About this exercise ->
Write out all of the records exactly once more and skip the images.

Given records ->

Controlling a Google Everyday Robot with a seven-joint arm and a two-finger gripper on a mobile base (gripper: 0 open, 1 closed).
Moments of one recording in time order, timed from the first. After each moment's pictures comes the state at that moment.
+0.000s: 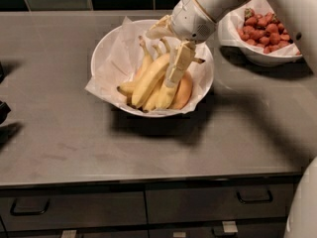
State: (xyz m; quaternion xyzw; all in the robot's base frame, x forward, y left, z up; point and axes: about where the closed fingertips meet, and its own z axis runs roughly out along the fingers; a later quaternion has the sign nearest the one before) arm 0.586 -0.008 0.939 -0.77 0.54 0.20 0.28
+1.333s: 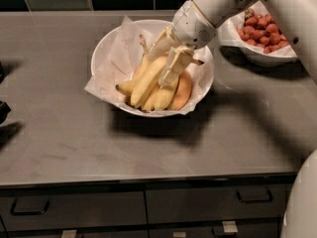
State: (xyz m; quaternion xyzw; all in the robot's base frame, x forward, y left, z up) arm 0.586 -0.010 0.926 -0.77 0.54 0.22 0.27
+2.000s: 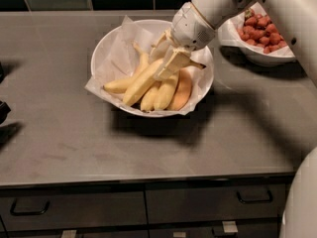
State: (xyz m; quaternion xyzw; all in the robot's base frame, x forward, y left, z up) arm 0.585 -0.011 0.923 -0.77 0.54 0.22 0.27
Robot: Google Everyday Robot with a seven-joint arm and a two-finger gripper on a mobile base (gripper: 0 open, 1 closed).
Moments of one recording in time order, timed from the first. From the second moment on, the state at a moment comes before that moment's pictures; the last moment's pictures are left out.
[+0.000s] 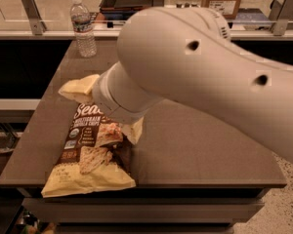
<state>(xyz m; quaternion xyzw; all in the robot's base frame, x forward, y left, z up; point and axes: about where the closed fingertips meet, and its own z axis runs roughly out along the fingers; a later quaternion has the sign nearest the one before) 0.439 0.095 0.897 -0.93 0.17 -0.13 0.30</state>
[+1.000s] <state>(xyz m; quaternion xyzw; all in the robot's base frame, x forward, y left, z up) 0.444 0.098 0.837 -0.98 0.10 -0.09 0.16</state>
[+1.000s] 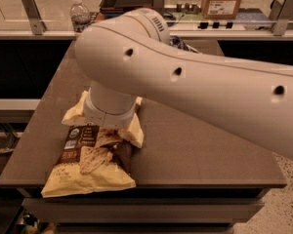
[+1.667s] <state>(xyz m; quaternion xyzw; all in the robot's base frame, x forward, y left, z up) 0.441 0.097 0.839 -0.98 0.09 -0.09 0.16</state>
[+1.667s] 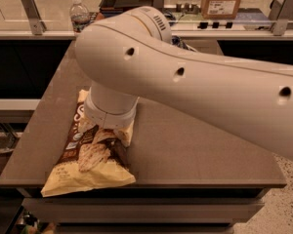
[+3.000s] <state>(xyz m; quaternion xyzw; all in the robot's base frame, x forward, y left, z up) 0.440 0.097 0.846 -0.98 0.09 -0.10 0.16</state>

Result for this exercise ->
Controlling a Google Everyday Robot with a seven-joint arm and a two-finger gripper on a mobile base (gripper: 0 open, 1 closed).
Moments of one recording in time order, timed from the first. After each moment's pictures comes the state at that moment.
+0.000s: 
State: (xyz m; quaternion xyzw; all in the robot's base frame, x forward, y left, z up; point and axes: about where the closed fingertips meet, and its own z axis runs roughly out along the fingers; a later quaternion has the sign nearest the one before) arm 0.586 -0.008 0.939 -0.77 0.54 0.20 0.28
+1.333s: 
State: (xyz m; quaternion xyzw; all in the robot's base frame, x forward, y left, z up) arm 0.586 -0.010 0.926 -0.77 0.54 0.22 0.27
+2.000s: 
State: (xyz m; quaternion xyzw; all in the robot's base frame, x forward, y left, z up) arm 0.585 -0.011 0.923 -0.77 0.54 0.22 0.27
Robot: Google Everyday Robot with a seven-joint arm and a two-finger gripper on a mobile base (gripper: 0 open, 1 closed).
Moments of one recording in time order, timed from the first. From the second moment on, the state at a moment comes before that moment's pictures; the last moment's pictures are left out.
[+0.000s] 
<state>(xyz m; quaternion xyzw; all in the robot's base frame, x forward, y left, z up; point and axes: about where the closed fingertips meet, and its own z axis runs roughly out along the fingers; a later quaternion has the sign nearest the one before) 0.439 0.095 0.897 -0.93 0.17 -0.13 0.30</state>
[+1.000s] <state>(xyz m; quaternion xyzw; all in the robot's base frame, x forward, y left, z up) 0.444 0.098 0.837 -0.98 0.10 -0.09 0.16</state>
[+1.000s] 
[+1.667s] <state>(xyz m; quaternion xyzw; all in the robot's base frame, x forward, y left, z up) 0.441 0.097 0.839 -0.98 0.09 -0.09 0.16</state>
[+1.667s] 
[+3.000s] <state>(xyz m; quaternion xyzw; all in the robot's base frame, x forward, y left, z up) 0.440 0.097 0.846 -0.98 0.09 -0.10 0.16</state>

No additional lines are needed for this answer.